Vision ray techniques are known in the vision community to provide image formation models even when conventional techniques fail.

This work extends this approach and proposes a Vision Ray Metrology system that estimates the geometric wavefront of a measurement sample using the sample-induced deflection in the vision rays [52]. A critical aspect is using a telecentric imaging system for the sensor, which allows sample placement within the constant field of view of the sensor without additional alignment concerns. In contrast to PMD, this work relies on differential measurements, and hence, the absolute position and orientation between target and camera do not need to be known. This optical configuration significantly reduces the complexity of the reconstruction algorithms; unlike deflectometry, the proposed vision ray metrology system does not require mathematical optimization algorithms for calibration and reconstruction – the vision rays are obtained using a simple 3D fitting of a line. Furthermore, the cover glass of the display [35–37] is a significant error source in deflectometry. In this work, we propose an active target consisting of a passive diffusive calibration target and a fringe projector (see Fig. 4), to avoid any cover glass related problems.

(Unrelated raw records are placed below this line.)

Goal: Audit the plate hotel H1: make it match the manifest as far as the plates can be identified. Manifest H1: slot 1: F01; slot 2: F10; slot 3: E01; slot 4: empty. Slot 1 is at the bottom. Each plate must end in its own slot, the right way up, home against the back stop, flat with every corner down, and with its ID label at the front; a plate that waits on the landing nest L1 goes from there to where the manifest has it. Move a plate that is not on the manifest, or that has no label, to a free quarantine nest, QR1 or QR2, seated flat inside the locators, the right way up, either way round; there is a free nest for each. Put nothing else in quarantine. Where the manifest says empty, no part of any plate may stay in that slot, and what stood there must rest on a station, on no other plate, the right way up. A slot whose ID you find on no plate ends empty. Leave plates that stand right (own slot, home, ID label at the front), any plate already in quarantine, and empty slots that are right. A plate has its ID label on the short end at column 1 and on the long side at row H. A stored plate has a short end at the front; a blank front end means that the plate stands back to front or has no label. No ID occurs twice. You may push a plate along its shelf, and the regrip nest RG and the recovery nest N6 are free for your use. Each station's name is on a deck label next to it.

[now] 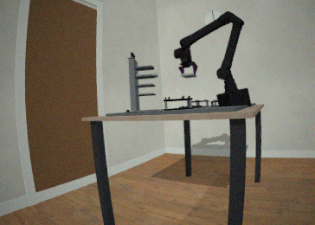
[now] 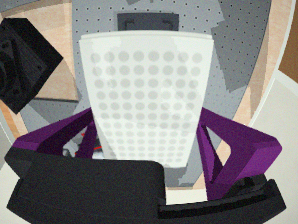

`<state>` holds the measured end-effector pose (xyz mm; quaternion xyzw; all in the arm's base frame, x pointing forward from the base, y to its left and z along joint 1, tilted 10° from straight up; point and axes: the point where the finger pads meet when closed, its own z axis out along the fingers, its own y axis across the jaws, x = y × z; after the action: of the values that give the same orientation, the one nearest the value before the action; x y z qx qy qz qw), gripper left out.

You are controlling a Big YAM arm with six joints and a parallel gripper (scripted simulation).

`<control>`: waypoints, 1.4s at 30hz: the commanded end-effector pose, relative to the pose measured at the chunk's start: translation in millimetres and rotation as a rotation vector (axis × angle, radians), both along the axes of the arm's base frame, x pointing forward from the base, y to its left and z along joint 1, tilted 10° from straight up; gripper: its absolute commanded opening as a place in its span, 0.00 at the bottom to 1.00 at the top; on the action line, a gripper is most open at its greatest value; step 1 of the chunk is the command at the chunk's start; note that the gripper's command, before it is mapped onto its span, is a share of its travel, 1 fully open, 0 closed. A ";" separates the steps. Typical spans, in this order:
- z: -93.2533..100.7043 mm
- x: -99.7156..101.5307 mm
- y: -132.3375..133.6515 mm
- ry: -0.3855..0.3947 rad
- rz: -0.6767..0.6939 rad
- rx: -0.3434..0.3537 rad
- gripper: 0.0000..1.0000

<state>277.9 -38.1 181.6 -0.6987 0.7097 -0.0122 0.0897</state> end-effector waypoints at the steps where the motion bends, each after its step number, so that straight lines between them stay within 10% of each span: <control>1: 36.1 14.7 -9.1 -0.060 -0.003 -0.010 0.86; 42: 54.3 44.2 112.8 -0.007 -0.556 0.117 0.86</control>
<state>301.3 62.8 206.3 -0.5036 0.8593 0.0104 0.0885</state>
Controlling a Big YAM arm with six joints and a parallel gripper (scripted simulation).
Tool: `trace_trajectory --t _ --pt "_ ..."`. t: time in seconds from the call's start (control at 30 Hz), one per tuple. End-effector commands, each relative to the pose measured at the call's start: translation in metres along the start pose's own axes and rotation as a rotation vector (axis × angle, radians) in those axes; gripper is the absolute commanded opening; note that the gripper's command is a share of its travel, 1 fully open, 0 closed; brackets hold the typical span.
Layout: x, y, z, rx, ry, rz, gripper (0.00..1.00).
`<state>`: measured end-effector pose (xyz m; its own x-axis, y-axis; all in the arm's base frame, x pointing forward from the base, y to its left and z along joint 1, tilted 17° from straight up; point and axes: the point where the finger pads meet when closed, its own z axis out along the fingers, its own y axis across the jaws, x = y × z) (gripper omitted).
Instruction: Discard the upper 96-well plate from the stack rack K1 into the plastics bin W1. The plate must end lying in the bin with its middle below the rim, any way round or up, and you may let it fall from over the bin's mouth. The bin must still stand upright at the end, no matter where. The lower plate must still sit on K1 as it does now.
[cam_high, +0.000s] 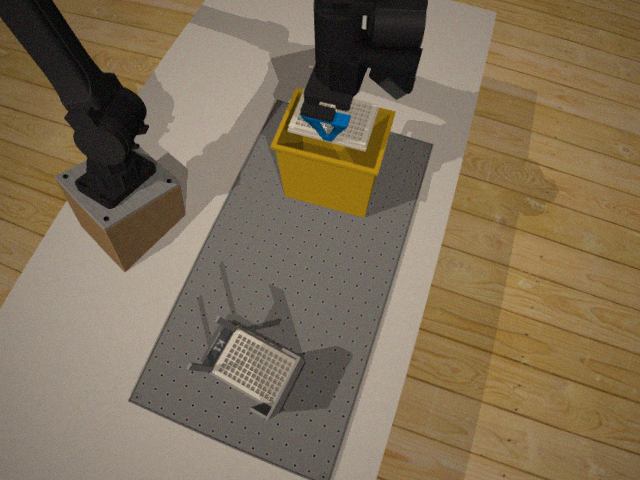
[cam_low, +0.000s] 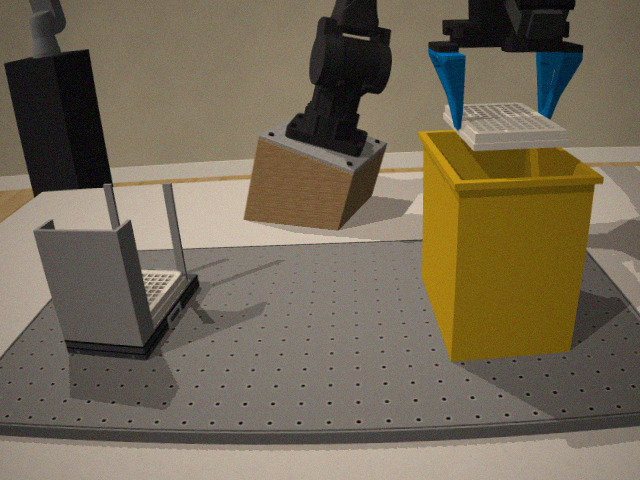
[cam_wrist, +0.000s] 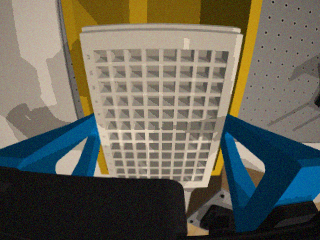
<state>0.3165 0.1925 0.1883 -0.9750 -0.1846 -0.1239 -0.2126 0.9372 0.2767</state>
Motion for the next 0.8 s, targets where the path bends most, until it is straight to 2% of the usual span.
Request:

We have demonstrated the feasibility of this approach via simulation and experiments for both spherical and freeform surfaces. For all samples, the estimated vision rays ${V_x}$ and ${V_y}$ have been used to estimate the geometric wavefront [77] using modal integration techniques [70], which can be translated into a heightmap if the material properties are known.

The accurate phase measurements produce a notably small random error of ∼500 nrad in the estimated vision rays. However, the presence of significant systematic errors as well as drifts that limit the actual measurement uncertainty. Characterizing and compensating these error sources is part of future research.

This work may be extended in the future to multi-freeform surfaces if multiple measurements are recovered for different sample positions and orientations. Thus, the proposed testing method provides a simple, low-cost, and optical shop floor-friendly way to measure the wavefronts of optical samples.

This work has numerous applications, but in particular, the metrology and alignment of freeform optics.